_Your assignment_
From the listing below, pull out every line where the string "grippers" appears.
*** Source data Section Begins ***
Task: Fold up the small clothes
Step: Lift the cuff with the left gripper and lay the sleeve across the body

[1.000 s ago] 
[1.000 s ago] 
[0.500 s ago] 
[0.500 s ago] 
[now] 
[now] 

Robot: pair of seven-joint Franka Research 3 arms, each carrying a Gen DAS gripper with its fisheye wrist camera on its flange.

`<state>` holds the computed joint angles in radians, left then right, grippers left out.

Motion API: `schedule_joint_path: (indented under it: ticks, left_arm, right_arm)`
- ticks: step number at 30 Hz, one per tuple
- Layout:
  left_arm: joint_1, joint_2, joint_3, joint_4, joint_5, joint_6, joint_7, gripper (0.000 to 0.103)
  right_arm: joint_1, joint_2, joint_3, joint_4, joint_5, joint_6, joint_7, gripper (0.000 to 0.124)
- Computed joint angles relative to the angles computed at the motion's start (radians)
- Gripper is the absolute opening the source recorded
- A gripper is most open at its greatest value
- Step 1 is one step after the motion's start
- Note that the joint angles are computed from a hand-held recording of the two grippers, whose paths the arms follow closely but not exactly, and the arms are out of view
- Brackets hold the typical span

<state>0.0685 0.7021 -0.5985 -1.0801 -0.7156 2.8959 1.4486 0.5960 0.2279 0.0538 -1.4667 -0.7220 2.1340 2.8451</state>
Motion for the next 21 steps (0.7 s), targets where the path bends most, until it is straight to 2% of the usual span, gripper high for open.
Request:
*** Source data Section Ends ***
_Solved exercise_
`<state>` holds the computed joint angles in radians, left then right, grippers left out.
- Note that the joint angles are computed from a hand-held recording of the two grippers, whose paths the arms follow closely but not exactly, and the arms are out of view

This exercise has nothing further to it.